Kym Boycott, RDMM co-leader, senior scientist at the Children's Hospital of Eastern Ontario, and associate professor in the University of Ottawa's faculty of medicine, told GenomeWeb in an email that the network will use the funds to provide multiple $25,000 grants to support research projects that use model organisms — specifically mouse, fly, zebrafish, worm, and yeast — to study rare diseases. Interested researchers can apply for grants through the network's website.
Members of the model organism community in Canada can also sign up to be members of the RDMM through its website. Membership is open to basic science researchers studying gene function in model organisms and clinician scientists identifying novel diseases.

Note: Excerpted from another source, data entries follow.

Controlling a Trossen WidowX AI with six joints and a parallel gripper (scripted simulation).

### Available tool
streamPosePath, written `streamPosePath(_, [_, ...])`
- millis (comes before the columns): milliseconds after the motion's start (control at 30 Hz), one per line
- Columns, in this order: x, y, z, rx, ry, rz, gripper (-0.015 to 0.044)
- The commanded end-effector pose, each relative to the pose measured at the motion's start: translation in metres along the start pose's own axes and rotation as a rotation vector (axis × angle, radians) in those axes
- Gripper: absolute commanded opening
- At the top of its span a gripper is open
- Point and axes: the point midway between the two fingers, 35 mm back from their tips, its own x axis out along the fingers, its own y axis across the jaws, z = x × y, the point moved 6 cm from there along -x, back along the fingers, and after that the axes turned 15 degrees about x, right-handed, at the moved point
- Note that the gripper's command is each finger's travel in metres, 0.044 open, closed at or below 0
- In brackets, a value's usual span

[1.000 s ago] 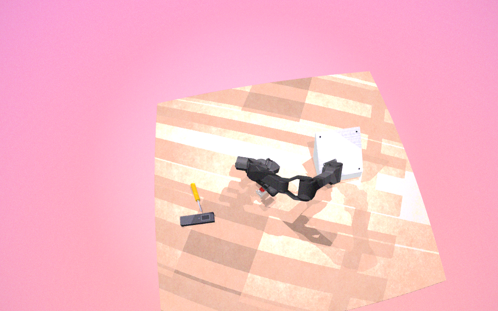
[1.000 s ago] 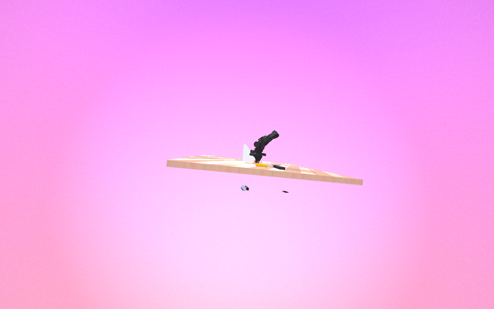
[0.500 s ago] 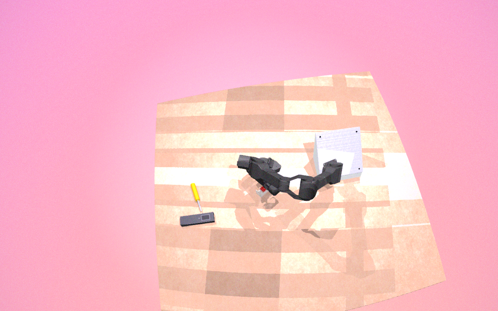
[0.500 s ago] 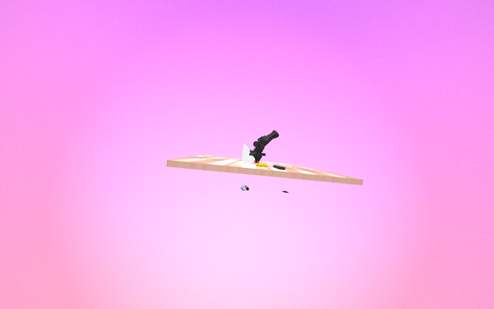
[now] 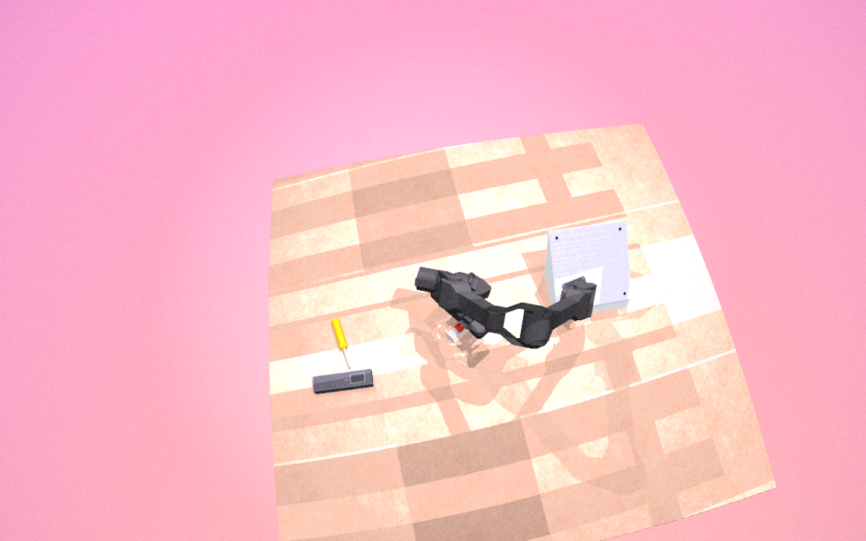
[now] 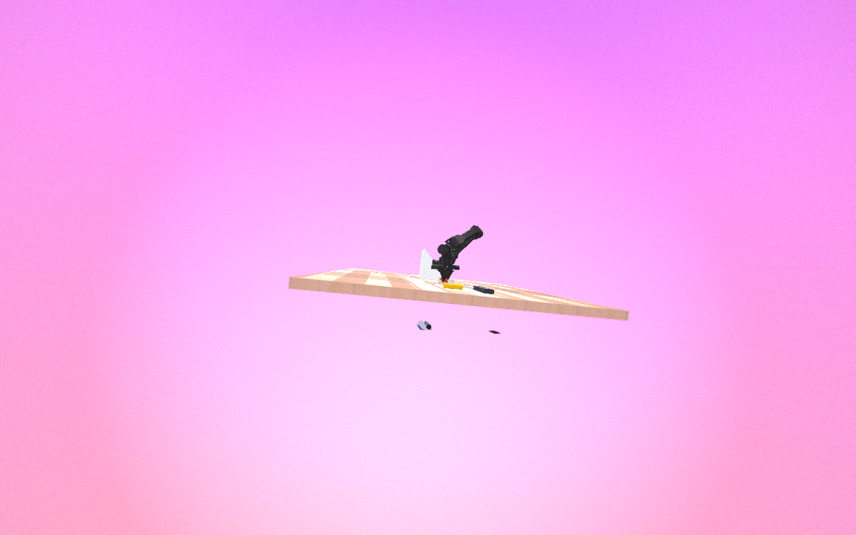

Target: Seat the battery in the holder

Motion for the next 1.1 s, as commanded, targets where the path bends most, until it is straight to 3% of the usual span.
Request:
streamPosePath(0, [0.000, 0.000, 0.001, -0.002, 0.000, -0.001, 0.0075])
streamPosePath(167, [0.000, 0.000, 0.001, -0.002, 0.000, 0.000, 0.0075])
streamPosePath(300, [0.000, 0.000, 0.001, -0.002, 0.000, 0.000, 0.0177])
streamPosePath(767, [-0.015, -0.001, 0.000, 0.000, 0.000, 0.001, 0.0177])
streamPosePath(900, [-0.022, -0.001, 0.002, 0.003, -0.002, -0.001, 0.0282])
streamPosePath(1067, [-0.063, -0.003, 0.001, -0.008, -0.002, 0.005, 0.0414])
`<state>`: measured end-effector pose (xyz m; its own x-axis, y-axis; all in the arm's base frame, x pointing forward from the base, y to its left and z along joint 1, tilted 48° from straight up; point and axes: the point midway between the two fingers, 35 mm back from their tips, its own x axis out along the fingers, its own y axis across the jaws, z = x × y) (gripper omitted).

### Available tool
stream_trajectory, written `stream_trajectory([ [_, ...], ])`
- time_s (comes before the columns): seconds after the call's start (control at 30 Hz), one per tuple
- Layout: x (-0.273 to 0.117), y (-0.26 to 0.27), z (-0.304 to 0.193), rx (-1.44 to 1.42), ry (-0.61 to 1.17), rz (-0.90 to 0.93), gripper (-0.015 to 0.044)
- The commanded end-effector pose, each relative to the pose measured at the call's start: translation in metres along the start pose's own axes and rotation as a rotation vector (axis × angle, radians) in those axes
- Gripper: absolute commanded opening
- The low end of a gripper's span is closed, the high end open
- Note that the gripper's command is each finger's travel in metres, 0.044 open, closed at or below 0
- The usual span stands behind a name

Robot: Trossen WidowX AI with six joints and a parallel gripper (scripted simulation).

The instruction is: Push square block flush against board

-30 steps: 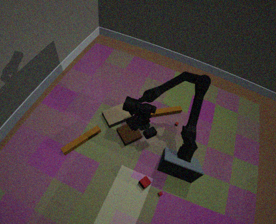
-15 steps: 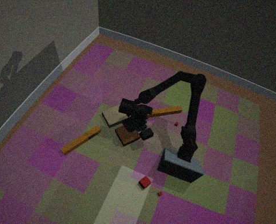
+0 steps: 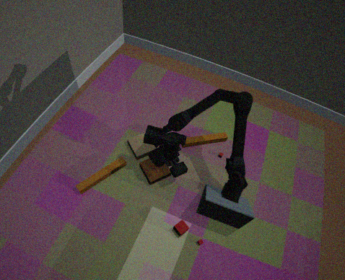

The network aims to validate genetic variants that cause disease, advance understanding of disease mechanisms, create the rationale for treatment, and foster collaboration between scientists and clinicians.
RDMM aims to "mobilize the entire Canadian biomedical community of clinicians and model organism researchers to communicate and connect, integrate and share their resources and expertise, and work together to provide functional insights into newly discovered rare disease genes," Philip Hieter, senior scientist at the University of British Columbia and co-leader of the network, said in a statement.
"The key to success will be increased collaboration between clinicians and scientists as early as possible following the discovery of new gene mutations that cause disease," Boycott added.